So the way that the Builder objects that build these ESM-Datastores work is that they open every file in the directory, and extract various metadata needed for cataloguing it - all the fields you see in the datastore, basically.
For variable_cell_methods, (and all the other variable_xyz fields) , these are extracted by looping over all the variables in the files & extracting their attributes.
So, for eg. v variable_cell_methods = [ds['v'].attrs.get("cell_methods", "").
The .get("cell_methods","") means that if no cell methods are found for that variable, an empty string will be used as an empty value - which is where that is coming from. Potentially it would be better to just remove it.
I’m not sure I asked exactly what I was trying to, reading it back. The complication is that I don’t think it’s straightforward to disambiguate based on variable cell methods - imagine the following scenario:
- Imagine we have three files: the first with
v_mean and v_max, the second with v_max and the third with v_mean (this is going to seem a bit contrived, but stay with me).

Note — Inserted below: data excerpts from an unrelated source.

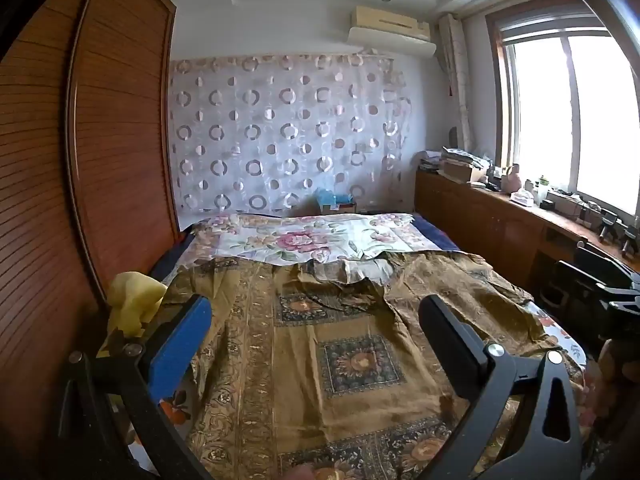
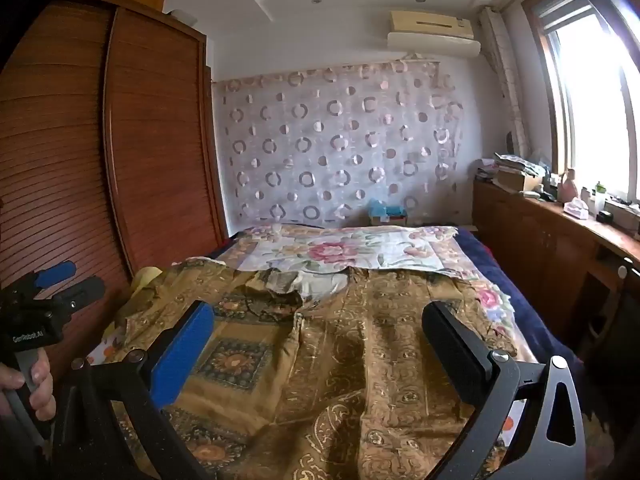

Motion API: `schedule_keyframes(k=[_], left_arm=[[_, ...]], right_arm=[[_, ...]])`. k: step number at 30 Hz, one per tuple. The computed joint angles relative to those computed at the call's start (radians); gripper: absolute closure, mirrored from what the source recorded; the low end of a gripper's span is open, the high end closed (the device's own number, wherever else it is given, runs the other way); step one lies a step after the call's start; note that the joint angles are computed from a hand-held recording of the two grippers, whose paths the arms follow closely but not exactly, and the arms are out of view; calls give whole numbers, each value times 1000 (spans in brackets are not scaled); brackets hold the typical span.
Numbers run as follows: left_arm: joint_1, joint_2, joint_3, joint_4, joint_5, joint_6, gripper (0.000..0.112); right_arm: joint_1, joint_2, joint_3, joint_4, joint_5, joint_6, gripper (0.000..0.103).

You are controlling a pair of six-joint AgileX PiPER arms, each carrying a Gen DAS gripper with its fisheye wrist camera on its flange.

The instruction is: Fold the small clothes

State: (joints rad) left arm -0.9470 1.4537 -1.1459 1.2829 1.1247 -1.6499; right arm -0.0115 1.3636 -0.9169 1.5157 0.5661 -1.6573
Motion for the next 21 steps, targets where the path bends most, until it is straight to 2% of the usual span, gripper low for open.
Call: schedule_keyframes(k=[10, 21], left_arm=[[1, 0, 4, 6, -4, -11, 9], [2, -2, 5, 6, -5, -12, 9]], right_arm=[[6, 0, 22, 82, -1, -82, 0], [-3, -4, 19, 67, 12, -63, 0]])
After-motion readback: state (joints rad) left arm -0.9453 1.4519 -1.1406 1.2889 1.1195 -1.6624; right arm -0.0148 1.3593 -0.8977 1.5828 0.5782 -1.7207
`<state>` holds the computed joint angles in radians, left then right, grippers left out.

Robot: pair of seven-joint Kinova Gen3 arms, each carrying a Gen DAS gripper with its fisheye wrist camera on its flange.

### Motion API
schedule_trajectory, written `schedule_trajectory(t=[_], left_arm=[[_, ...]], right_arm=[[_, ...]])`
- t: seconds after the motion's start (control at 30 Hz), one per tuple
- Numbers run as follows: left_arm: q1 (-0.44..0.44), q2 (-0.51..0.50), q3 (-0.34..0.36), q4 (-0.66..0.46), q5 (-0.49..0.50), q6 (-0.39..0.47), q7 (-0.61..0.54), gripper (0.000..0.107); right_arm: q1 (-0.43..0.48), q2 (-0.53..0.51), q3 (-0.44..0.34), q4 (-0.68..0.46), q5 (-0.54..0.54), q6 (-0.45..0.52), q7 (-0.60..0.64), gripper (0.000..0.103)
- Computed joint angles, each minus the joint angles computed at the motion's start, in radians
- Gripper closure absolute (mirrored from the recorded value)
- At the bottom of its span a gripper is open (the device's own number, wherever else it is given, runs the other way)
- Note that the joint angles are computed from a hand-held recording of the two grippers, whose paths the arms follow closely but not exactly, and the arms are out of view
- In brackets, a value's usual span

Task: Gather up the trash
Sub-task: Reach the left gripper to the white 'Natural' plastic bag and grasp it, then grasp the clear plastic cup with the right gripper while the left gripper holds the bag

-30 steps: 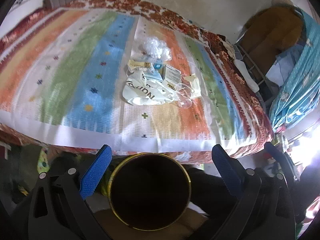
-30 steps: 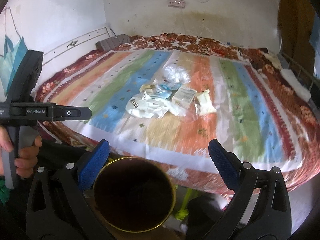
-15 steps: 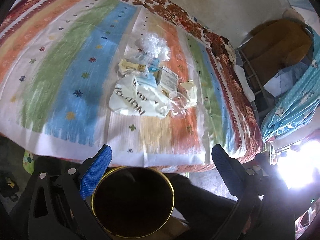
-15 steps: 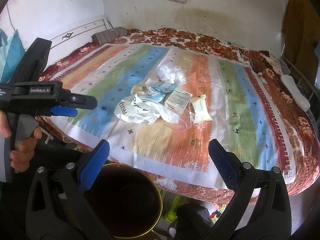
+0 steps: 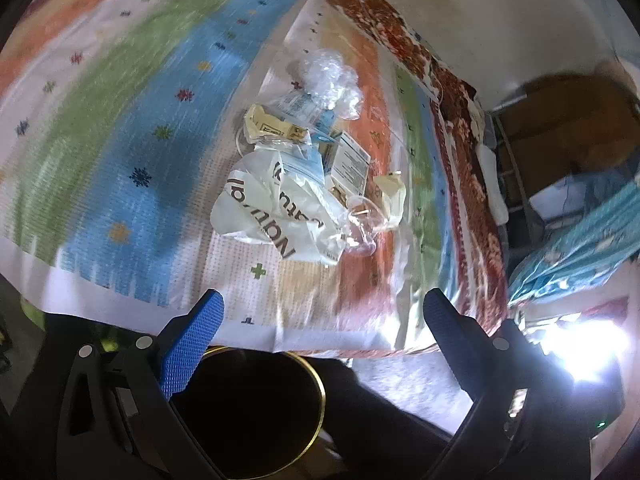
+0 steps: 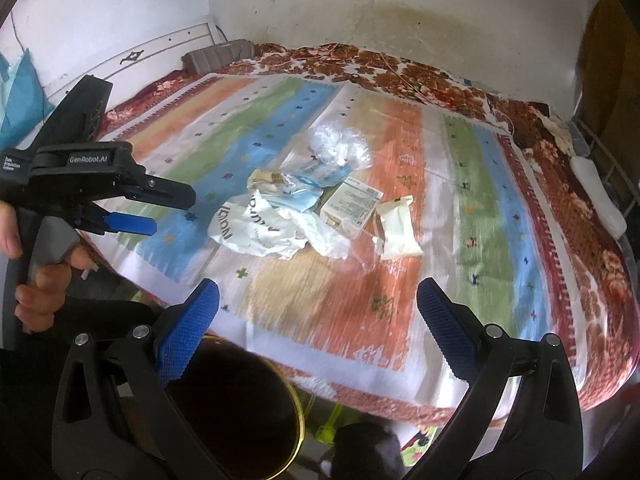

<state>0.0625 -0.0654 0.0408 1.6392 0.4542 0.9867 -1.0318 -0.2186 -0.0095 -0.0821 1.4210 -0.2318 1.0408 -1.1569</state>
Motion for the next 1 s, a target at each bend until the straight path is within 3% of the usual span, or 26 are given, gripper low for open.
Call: schedule_trajectory(t=[0.1, 0.4, 0.73, 0.9, 1.0], left_arm=[[-0.011, 0.026, -0.011, -0.001, 0.029, 0.006, -0.005, 0.017], [-0.031, 0.068, -0.006, 0.002, 0.061, -0.008, 0.005, 0.018], [-0.052, 0.121, -0.003, 0.018, 0.082, -0.044, 0.073, 0.034], [-0.07, 0.152, -0.001, 0.03, 0.119, -0.039, 0.087, 0.048], [-0.054, 0.146, 0.007, 0.037, 0.078, -0.061, 0.132, 0.052]], right_arm=[[0.0, 0.04, -0.001, -0.028, -0.005, 0.007, 0.006, 0.009], [-0.019, 0.149, -0.017, -0.079, 0.077, -0.021, 0.003, 0.014], [-0.05, 0.235, -0.02, -0.106, 0.165, -0.056, -0.02, 0.014], [-0.066, 0.29, -0.02, -0.133, 0.2, -0.071, -0.018, 0.02], [-0.083, 0.327, -0.016, -0.161, 0.228, -0.06, -0.025, 0.029]])
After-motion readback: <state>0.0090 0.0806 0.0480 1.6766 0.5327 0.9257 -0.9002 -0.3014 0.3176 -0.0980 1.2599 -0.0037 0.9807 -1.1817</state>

- All are on the same grid.
- File 1 will have
variable_cell_methods = ['time: mean','time: max'] ; file 2 variable_cell_methods = ['time: max']; file 3 variable_cell_methods = ['time': mean'].
In this scenario, if we try to disambiguate on variable_cell_methods - that is, split up what we consider a dataset based on that - we will wind up telling intake-esm that none of these files can be combined.
I think we would actually want to be able to combine 1 & 2 or 1 & 3, but not 2 & 3.
Arguably this is the safest way of handling things, but it might also a become a bit inconvenient. I was looking through the full catalog & I found a bunch of datasets where it looks like cell methods only on differ things like nv and rho2. For eg. an Eulerian velocity field, we probably wouldn’t want to differentiate into datasets based on whether one file contains a maximum on density surfaces and another doesn’t?
I thiiink the behaviour that we want is something like:
- If a specific variable has been searched for (ie.
esm_datastore.search(variable = 'xyz').to_dask()), then make sure that for each file that we open in that dataset, we ensure all the variables in the dataset have compatible cell methods?
Intake-ESM already has some code that handles this sort of stuff & we could extend that - if you search for variable x it will know to only put x (and necessary coordinate variables) into the dataset it returns from to_dask.